Scan each line of the records for the word "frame" and extract the ones that have it.

_____

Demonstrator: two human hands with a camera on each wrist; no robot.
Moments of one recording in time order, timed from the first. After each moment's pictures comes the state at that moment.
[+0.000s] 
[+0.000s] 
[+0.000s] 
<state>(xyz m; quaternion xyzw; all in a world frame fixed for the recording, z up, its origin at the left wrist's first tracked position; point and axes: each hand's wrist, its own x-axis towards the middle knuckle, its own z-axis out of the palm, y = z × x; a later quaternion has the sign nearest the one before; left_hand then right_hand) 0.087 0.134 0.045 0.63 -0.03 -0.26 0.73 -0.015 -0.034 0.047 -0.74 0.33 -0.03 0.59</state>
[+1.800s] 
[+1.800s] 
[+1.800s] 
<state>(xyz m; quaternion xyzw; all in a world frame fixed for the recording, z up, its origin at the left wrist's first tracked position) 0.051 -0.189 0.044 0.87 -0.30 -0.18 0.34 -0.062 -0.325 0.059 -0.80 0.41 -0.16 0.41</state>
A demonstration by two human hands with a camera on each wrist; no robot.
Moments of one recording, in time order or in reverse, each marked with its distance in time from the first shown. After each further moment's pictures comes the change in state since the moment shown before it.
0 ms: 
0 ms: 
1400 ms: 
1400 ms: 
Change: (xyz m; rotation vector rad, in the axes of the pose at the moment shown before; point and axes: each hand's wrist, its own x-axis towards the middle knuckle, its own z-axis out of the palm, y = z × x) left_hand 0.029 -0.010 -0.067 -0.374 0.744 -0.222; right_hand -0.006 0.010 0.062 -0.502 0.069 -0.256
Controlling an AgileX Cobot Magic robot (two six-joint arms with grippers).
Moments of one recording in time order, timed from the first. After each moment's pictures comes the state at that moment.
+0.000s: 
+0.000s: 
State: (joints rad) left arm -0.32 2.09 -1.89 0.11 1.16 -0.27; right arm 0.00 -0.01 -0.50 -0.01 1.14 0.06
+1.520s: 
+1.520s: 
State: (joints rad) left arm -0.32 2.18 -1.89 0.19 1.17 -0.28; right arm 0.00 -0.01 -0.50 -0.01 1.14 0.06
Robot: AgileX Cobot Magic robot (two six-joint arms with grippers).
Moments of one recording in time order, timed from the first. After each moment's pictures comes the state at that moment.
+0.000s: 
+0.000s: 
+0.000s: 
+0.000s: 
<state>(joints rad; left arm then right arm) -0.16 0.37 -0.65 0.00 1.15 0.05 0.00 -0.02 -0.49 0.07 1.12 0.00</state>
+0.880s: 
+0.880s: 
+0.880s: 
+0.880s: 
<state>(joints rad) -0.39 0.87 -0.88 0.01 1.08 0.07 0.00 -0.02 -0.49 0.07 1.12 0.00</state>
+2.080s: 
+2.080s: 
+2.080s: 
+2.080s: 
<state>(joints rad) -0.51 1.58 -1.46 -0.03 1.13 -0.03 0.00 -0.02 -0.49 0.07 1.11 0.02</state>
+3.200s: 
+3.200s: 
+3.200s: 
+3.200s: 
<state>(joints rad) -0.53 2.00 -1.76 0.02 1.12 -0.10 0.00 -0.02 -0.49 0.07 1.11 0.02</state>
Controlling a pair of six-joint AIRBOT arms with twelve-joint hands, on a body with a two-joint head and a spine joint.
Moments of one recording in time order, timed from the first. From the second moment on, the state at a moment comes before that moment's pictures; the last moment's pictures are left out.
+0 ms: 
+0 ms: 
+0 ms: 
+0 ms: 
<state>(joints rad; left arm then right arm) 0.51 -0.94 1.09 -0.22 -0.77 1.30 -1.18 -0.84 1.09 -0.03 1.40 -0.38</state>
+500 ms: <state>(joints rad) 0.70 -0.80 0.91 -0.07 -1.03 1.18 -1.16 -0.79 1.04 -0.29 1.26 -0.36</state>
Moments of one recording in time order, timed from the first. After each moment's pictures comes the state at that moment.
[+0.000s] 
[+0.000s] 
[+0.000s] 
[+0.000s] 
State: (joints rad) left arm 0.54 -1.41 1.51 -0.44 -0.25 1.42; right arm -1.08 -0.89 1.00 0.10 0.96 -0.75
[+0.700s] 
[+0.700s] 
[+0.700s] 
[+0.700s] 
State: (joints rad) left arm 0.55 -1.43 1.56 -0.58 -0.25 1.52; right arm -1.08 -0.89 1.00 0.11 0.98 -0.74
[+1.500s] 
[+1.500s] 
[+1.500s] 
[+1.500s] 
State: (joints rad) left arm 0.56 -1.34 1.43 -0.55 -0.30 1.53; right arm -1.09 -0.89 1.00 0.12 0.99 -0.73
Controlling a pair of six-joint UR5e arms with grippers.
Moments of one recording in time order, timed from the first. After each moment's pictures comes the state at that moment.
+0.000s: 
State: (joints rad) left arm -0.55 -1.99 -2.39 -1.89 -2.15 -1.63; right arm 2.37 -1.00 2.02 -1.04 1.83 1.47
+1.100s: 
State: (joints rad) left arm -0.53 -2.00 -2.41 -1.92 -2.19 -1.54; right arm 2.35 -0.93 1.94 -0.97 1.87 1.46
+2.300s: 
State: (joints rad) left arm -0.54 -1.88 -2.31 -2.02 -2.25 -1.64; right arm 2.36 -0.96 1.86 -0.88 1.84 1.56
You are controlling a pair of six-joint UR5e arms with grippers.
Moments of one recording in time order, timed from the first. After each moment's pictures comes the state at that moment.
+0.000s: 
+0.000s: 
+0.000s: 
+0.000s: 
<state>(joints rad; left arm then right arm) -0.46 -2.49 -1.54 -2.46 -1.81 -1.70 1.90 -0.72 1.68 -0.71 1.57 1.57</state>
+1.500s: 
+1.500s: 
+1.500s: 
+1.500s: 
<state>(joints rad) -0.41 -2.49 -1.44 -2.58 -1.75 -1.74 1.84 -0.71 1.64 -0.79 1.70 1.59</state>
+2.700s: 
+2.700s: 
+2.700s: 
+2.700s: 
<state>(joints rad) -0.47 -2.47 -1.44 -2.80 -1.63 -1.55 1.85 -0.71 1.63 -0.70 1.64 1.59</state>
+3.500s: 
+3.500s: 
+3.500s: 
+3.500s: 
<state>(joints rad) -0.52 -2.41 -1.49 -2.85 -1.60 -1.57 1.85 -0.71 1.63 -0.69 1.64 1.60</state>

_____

■ SOLUTION TO THIS TASK ■
<state>(xyz m; quaternion xyzw; all in a world frame fixed for the recording, z up, its origin at the left wrist's first tracked position; point and axes: each hand's wrist, its own x-axis towards the middle knuckle, its own z-axis out of the palm, y = z × x; a later quaternion has the sign nearest the one before; left_hand then right_hand) 0.087 0.134 0.045 0.63 -0.03 -0.26 0.73 -0.015 -0.034 0.047 -0.74 0.33 -0.03 0.59</state>
<state>(xyz m; quaternion xyzw; all in a world frame fixed for the recording, z up, its origin at the left wrist's first tracked position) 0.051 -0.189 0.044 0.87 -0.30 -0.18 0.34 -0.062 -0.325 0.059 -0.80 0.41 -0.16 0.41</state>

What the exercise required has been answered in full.